• Task directions
Could you print each entry below verbatim while omitting the pictures?

Saved entries:
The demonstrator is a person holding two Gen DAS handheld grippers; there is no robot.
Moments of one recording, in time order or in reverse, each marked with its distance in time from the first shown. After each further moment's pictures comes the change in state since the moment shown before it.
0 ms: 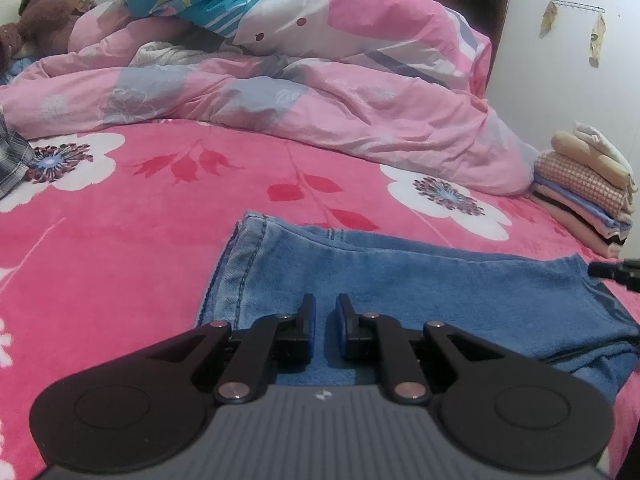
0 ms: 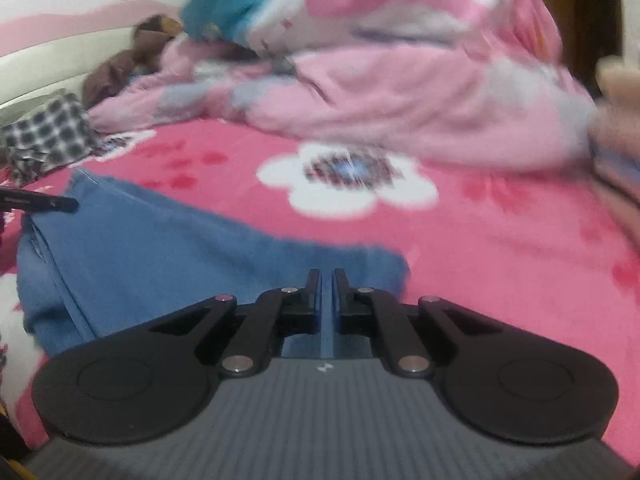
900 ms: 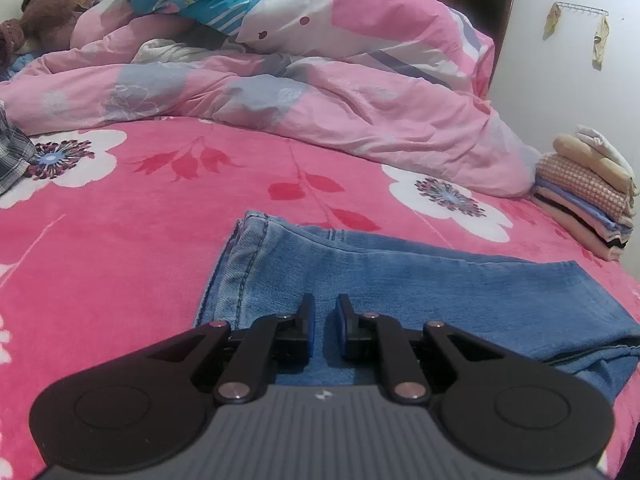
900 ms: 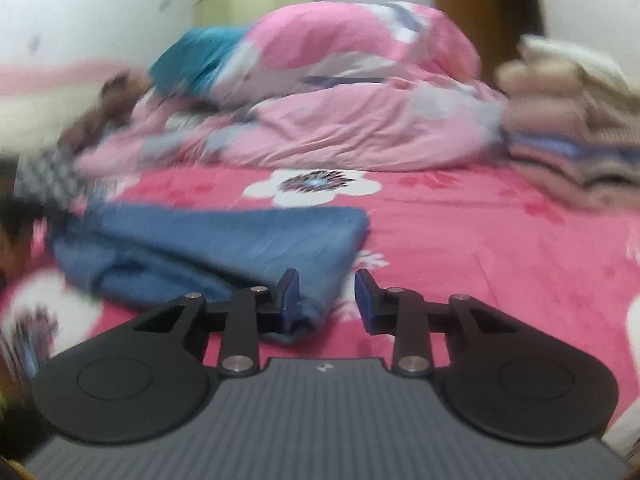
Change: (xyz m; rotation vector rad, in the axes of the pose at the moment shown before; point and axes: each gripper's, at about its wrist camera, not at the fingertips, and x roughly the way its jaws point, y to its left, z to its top) left arm 0.001 -0.002 0.000 -0.014 0.001 0.009; right arm -0.117 0.036 -0.090 0.091 -0.135 -0.162
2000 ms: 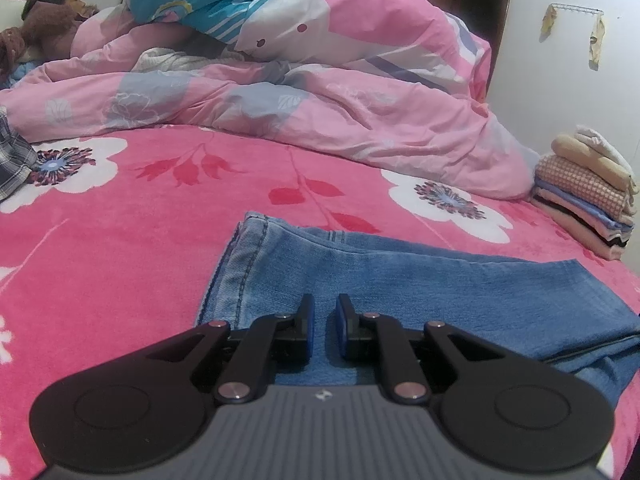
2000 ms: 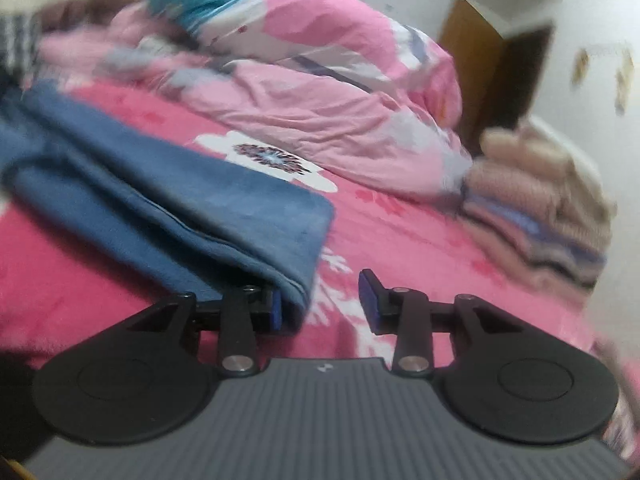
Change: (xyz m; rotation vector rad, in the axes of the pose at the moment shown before) left arm -0.002 0.001 -0.005 0.012 -0.029 0.000; right arm 0.040 0.032 -0.015 -0.255 0.021 -0.270
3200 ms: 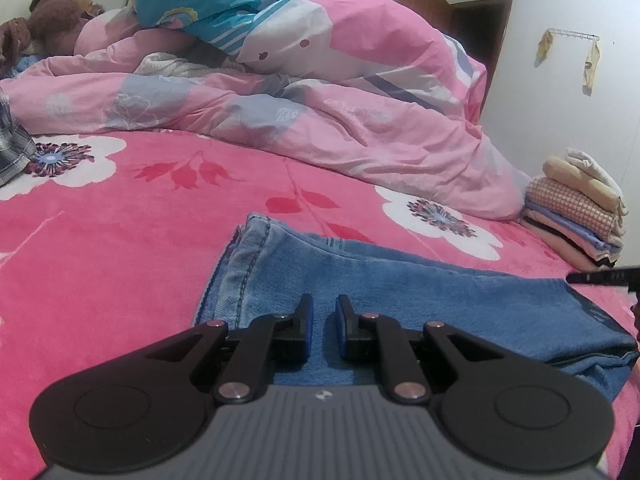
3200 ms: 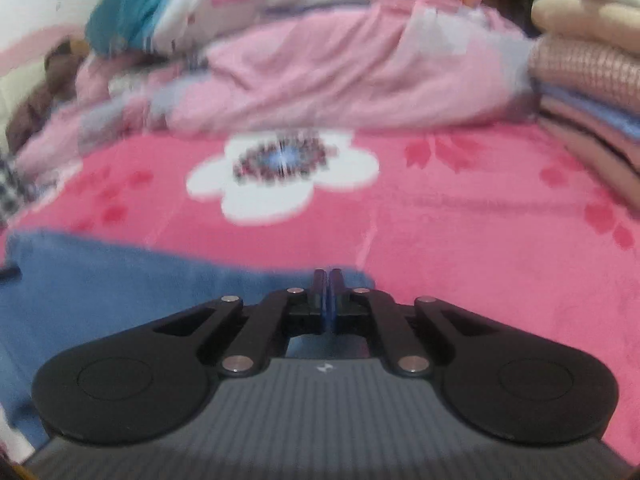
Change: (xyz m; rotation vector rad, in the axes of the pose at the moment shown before) left arm -0.003 0.008 -0.009 -0.042 -0.063 -0.042; right arm 0.131 -0.045 0.089 0.380 0.222 0.261
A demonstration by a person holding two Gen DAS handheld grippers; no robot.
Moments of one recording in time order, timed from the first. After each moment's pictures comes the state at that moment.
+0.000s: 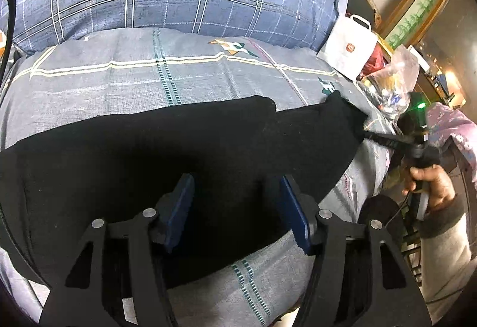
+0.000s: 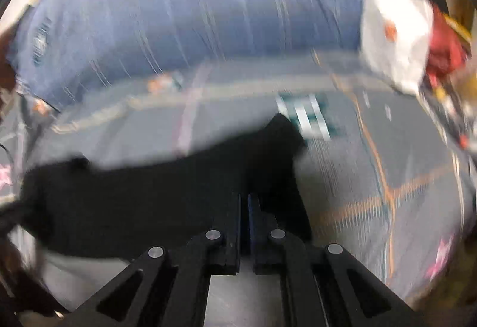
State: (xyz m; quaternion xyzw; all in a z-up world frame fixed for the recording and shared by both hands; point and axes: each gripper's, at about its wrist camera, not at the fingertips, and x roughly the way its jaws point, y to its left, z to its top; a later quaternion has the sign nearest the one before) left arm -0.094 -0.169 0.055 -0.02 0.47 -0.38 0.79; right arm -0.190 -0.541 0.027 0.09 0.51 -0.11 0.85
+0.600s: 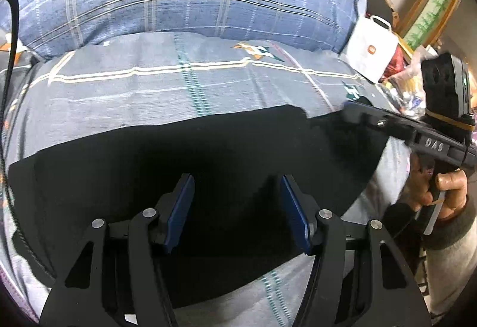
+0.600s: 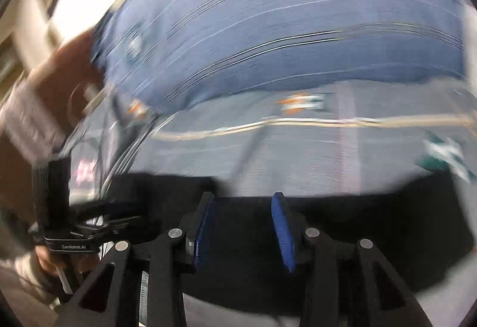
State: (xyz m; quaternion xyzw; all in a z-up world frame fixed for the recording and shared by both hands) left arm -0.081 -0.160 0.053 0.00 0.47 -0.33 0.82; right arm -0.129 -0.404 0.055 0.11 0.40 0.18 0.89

• Solved problem
The demonstrator is a person holding two Gen DAS handheld grippers; there is no robot.
Moments of one recording, in time order or in reverse, each marked with its distance in time from the first shown. After each further moment's pictures comes the change in state since the moment shown before it.
0 ms: 
0 ms: 
900 ms: 
900 ms: 
Change: (xyz m; rotation vector rad, in the axes of the pose at the moment shown before; point and axes: each gripper's, at about its wrist camera, not at the fingertips, and x roughly the way its jaws point, y to its left, z to its top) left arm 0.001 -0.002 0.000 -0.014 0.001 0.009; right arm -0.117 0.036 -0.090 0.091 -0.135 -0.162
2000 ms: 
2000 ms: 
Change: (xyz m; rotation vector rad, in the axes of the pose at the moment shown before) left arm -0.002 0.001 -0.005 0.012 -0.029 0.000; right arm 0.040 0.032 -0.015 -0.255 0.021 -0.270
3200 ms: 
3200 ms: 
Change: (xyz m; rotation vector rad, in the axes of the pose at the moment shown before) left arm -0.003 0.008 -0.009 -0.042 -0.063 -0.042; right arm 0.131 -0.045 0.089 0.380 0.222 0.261
A demonstration by a person holding two Gen DAS handheld grippers; no robot.
Moments of one recording in time order, timed from the first. After each moment's pictures comes the state at that moment.
+0.000s: 
+0.000s: 
State: (xyz m; quaternion xyzw; all in a z-up world frame fixed for the recording and shared by both hands; point and axes: each gripper's, at about its wrist camera, not at the fingertips, and x roughly the way its jaws point, y to its left, z to its top; a later quaternion has the sign nearest the one before) left arm -0.094 -0.169 0.055 -0.02 0.47 -0.38 0.79; right arm -0.190 -0.541 0.027 0.09 0.51 -0.11 0.85
+0.600s: 
+0.600s: 
State: (xyz m; quaternion xyzw; all in a z-up world frame fixed for the recording and shared by both hands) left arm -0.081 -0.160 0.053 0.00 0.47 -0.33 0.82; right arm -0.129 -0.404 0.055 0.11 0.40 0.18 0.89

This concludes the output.